The purpose of this post is to encourage others to support breastfeeding. It has the potential to be a lovely thing. I just wanted to share my thoughts on why nursing isn’t the greatest option. It robbed me of everything I had. It resulted in the death of a large number of my brain cells. Living my life in three-hour intervals during the day and even less at night was extremely stressful. I couldn’t leave the house once the kids were asleep because I had to be available. I could never leave for very long when I had a sitter throughout the day. At times, I felt like I was being held captive. We, too, have recently moved into a new home. Because I didn’t have the uninterrupted time to pack like a regular person, I packed a complete house in the most disorganized manner possible. It’s similar to how I started a medical blog and took TEN MONTHS to complete my second piece!
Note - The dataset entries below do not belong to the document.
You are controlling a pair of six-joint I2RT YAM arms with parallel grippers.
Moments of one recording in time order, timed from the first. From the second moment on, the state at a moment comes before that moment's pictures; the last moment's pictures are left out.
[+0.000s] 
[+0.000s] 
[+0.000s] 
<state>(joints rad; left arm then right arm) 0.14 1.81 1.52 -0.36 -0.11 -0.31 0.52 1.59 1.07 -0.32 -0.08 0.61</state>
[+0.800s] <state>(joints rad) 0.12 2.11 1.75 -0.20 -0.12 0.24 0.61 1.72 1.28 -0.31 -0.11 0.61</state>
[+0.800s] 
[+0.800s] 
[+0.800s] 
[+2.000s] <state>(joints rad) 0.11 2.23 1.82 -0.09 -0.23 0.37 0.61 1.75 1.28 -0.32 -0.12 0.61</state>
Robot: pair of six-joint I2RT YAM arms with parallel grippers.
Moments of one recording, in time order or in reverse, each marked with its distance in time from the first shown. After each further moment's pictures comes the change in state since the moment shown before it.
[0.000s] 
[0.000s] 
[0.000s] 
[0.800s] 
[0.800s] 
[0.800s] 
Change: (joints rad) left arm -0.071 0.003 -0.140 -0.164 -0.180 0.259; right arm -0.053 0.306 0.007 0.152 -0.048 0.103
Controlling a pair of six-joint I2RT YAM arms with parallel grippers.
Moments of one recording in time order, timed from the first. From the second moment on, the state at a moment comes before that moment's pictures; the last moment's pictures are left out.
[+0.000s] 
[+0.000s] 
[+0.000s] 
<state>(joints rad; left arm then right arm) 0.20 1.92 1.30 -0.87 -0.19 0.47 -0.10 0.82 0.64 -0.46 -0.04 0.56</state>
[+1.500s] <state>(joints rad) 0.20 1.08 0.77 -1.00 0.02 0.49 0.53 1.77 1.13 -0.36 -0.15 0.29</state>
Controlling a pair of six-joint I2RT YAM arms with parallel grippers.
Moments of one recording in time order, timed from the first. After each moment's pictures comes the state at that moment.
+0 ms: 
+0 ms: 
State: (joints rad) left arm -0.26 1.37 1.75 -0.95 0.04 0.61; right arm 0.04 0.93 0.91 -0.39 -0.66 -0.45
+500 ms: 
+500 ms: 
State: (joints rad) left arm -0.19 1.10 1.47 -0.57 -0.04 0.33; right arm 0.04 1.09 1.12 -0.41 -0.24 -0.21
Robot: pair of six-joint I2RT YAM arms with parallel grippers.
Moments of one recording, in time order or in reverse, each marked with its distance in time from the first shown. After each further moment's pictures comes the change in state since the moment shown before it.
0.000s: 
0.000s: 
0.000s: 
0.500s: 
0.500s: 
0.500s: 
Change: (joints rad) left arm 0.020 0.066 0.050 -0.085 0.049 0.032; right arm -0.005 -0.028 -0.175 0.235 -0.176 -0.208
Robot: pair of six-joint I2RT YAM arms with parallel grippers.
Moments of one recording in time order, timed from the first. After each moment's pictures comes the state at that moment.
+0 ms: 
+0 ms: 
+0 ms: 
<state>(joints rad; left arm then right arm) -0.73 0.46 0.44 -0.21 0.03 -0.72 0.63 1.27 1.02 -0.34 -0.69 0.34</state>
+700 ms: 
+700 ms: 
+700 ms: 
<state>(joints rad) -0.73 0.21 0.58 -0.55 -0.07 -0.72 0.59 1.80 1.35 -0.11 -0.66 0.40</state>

I’ve never had the time to do it because I’ve never had the time to myself. (Note: I’m working on a few other themes that I hope to finish soon!)
Don’t get me wrong; there were some enjoyable moments as well. Being able to soothe my son, knowing that I was providing for him, our relationship, looking down into those lovely little eyes as he breastfed, those sweet tiny fingers feeling my mouth and playing with my face while he ate, so much more. It is not my aim to dismiss all of these occurrences. That is something I want to emphasize.
Do I regret breastfeeding Aiden in the end? No, it was a necessary part of our trip. Perhaps it was the universe’s way of delivering extra antibodies for my baby’s immune-compromised body. It may have made it easier for me to keep a more alert check on his apnea bouts. Or perhaps it had simply taught me about inner power. Everything is conquered by love.
As I emerge from the battleground that has been my life for the past year and a half, I’ve decided to share my tale with others. World Nursing Week was last week, and I saw a lot of blogs and stories on how wonderful breastfeeding is (which it is, to be sure). There was a lot of discussion on why ‘breast is best (wrong! fed is best!!!). What’s more, guess what? It’s quite acceptable to administer formula! Isn’t it amazing that science has progressed so far that we now have another option for feeding our children? Milk is derived from science. I would have been a better mother in the last year and a half if I had fed my children scientific milk.
Would I feel the same way if my baby wasn’t a failure to thrive? Would our path have been as challenging if I hadn’t had a baby with many medical issues? Would it have been so difficult if I hadn’t had a history of anxiety? What are the chances? However, I am aware that our breastfeeding connection’s circumstances took a toll on me. I have a lot of things to return. I’ve been able to function again after weaning him. I’ve gone out with my friends countless times. My hubby and I had gone out on several dates. I’m not constantly jittery. I’m slowly waking up from my zombie-like condition of survival. I re-started reading plays (a favorite pastime). There have been a couple of auditions for me. I’m hoping to resume my circus classes soon. I’m living a life that isn’t dictated by my boobies. What’s more, guess what? I believe it has made me a better mother.”